This question is in some sense the intersection of this question and this question. I have read up on the Gibbs sampler, and am now asking for an introduction to the Gibbs sampler for mathematicians. I like plausibility arguments and simulations as much as the next guy, but would like to know more about the math behind it.
I have read Casella/George and some other review articles, which all give nice heuristics and plausibility arguments for why the Gibbs sample should work, but I lack a mathematical argument. I tried to patch one up yesterday, but it appears to demand some knowledge I don't yet possess. I have the intuition, but I lack the mathematics with regards to the Gibbs sampler.
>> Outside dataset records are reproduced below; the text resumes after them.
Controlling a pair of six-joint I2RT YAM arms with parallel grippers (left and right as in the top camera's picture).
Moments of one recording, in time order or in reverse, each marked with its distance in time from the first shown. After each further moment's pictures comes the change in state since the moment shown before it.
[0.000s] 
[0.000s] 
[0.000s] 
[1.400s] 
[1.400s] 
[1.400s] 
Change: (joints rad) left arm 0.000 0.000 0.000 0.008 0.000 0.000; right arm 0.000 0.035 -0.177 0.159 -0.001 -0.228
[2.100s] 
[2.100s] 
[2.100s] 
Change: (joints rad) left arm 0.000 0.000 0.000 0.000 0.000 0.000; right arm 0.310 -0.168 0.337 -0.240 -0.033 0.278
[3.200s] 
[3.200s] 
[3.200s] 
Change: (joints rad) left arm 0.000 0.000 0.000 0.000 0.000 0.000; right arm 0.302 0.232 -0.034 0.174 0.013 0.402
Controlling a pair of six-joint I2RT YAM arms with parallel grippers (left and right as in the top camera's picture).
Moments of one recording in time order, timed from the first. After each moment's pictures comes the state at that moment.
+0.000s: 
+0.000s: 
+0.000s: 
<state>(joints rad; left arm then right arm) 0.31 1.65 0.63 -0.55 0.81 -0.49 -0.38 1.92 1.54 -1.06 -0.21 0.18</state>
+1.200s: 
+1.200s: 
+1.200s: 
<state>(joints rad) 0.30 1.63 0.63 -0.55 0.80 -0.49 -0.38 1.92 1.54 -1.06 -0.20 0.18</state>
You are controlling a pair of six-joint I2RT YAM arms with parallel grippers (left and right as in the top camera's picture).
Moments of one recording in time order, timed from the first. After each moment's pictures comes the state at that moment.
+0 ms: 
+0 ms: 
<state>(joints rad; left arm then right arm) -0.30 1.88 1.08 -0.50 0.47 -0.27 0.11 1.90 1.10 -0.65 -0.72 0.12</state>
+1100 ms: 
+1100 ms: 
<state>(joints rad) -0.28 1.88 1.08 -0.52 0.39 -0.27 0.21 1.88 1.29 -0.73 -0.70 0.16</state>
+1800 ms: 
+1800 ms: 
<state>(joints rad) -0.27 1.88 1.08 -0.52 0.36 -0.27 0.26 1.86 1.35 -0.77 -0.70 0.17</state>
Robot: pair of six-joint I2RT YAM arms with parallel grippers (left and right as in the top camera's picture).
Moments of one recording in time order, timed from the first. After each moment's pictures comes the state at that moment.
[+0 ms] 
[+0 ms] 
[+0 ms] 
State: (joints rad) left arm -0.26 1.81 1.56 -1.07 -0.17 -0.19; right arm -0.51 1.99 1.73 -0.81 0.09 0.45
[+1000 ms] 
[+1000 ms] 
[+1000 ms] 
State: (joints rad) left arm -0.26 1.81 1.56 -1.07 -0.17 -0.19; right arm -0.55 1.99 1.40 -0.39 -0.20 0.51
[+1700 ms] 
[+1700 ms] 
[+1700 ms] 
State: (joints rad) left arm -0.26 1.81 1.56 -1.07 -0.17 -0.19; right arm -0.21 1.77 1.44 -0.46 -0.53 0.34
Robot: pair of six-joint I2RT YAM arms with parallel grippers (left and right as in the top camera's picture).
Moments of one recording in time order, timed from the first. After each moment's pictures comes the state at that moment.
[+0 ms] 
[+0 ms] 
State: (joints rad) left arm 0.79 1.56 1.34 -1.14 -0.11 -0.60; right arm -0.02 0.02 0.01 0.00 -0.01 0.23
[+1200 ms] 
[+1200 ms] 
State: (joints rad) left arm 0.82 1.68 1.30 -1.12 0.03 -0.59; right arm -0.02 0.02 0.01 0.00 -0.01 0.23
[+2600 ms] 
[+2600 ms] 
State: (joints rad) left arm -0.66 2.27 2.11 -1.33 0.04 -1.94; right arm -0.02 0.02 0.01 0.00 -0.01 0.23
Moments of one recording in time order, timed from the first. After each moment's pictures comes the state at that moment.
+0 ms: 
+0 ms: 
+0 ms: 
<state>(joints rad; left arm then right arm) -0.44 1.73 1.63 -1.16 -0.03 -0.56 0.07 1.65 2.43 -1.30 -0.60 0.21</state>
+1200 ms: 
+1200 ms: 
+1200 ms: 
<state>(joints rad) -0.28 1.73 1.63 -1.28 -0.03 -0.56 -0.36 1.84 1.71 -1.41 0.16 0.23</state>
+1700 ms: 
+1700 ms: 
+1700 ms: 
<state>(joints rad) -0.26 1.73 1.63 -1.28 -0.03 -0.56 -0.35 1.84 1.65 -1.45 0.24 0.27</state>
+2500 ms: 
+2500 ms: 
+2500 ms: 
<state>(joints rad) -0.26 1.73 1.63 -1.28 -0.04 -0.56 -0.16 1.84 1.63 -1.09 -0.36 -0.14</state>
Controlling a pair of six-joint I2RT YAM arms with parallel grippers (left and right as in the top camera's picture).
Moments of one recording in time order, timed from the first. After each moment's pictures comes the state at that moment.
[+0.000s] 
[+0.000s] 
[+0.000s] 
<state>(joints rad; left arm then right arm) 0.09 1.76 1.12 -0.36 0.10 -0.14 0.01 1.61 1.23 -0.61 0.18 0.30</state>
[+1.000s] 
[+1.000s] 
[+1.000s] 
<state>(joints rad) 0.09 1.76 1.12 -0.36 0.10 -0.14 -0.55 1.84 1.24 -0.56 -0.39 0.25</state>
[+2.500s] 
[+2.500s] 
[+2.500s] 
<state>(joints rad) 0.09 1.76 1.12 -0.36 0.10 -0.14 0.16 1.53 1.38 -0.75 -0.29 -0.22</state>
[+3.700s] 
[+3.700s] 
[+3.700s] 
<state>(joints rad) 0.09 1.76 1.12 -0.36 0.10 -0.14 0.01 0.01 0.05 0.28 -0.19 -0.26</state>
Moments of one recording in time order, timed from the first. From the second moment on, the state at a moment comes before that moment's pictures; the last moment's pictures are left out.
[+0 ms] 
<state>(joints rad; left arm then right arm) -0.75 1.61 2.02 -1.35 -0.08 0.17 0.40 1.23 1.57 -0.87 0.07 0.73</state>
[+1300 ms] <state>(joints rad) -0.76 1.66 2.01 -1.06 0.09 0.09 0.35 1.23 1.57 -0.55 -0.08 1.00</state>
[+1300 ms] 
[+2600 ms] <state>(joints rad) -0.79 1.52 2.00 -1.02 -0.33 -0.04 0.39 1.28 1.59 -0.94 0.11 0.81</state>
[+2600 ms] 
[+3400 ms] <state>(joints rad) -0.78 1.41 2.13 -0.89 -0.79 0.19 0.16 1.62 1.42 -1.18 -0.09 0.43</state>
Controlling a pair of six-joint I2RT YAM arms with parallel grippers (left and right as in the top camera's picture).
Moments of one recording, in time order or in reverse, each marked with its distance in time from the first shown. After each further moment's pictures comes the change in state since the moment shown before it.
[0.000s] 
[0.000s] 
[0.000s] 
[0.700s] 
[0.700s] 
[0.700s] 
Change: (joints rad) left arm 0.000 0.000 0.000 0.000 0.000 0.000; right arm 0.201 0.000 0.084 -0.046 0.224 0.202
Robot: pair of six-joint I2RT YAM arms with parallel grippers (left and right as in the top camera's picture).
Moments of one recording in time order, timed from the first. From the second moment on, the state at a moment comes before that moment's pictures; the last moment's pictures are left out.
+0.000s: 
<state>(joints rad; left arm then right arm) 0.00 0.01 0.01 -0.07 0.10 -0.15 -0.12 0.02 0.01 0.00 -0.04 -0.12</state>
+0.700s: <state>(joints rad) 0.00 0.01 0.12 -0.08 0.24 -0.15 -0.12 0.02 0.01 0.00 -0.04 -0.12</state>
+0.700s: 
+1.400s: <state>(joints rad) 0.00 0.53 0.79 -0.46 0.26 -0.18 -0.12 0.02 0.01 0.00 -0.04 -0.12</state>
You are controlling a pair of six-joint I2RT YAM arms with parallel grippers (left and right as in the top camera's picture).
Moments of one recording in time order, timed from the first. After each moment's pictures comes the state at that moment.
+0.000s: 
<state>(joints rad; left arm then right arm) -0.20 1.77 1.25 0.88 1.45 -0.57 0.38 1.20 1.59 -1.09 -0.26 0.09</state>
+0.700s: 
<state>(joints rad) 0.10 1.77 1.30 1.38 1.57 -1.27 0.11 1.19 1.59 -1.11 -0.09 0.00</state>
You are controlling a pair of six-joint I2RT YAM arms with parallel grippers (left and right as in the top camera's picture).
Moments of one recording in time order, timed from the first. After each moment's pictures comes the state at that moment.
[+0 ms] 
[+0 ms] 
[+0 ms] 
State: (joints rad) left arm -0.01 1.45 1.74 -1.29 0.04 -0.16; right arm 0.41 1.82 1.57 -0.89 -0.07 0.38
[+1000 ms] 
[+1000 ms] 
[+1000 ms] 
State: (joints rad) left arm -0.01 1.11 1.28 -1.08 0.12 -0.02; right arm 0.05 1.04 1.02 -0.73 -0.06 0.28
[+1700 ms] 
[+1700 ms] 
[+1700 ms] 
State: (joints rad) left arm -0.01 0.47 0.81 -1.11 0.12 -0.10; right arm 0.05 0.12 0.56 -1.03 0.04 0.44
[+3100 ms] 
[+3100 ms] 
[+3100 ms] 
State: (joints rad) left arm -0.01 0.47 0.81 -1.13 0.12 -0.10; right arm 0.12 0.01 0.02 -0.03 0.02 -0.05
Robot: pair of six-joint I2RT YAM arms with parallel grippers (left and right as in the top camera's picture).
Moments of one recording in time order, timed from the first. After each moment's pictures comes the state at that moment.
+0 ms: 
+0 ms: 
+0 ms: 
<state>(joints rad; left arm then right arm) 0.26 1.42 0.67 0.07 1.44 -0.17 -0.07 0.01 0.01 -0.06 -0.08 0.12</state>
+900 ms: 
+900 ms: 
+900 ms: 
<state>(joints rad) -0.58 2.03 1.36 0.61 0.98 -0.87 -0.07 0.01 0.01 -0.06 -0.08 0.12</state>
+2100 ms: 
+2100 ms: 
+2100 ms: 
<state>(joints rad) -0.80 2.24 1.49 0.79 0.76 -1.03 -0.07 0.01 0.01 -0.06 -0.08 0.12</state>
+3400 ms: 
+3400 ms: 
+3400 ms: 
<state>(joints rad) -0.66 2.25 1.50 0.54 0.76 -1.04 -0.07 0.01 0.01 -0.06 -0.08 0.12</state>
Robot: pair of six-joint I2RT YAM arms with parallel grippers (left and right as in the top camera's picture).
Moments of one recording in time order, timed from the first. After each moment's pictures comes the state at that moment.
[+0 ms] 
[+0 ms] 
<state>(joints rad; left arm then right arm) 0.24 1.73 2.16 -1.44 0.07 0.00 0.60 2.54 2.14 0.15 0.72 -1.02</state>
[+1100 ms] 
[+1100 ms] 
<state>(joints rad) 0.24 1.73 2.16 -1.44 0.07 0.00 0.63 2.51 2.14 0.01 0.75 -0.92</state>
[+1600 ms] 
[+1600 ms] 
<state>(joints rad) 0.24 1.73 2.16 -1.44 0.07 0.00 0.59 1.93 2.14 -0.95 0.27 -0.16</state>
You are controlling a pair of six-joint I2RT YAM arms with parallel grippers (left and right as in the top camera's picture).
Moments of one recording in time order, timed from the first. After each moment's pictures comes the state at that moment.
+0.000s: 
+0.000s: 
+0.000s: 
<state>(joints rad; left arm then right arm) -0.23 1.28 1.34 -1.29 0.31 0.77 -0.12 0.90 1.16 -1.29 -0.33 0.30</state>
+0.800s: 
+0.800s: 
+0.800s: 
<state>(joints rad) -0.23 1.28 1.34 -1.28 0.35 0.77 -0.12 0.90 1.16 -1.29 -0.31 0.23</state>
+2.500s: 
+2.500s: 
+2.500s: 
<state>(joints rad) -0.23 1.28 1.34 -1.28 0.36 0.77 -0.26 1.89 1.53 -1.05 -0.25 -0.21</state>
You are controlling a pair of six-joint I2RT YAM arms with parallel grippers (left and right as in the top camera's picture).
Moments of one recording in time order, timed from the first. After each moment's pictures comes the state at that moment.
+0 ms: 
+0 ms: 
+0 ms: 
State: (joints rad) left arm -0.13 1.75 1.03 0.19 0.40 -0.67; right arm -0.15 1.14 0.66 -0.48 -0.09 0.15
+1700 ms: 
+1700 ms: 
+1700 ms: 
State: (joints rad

What is a good reference for a proof of the convergence of the Gibbs sampler for a nice class of distributions? I don't care much for rate of convergence (yet), although if that comes for essentially free, I'll be interested in that as well. :) Casella/George refer to Gelfand/Smith, who in turn refer to Geman/Geman. Geman/Geman write for image processing people and seem to defer some of the proofs to other sources, so it is not an ideal source. Hopefully someone has written a review article, book or lecture notes containing a nice proof since.
I know a "fair amount" of mathematics, so Lebesgue integrals, topology and other stuff don't scare me per se, although of course all else being equal I prefer simple proofs.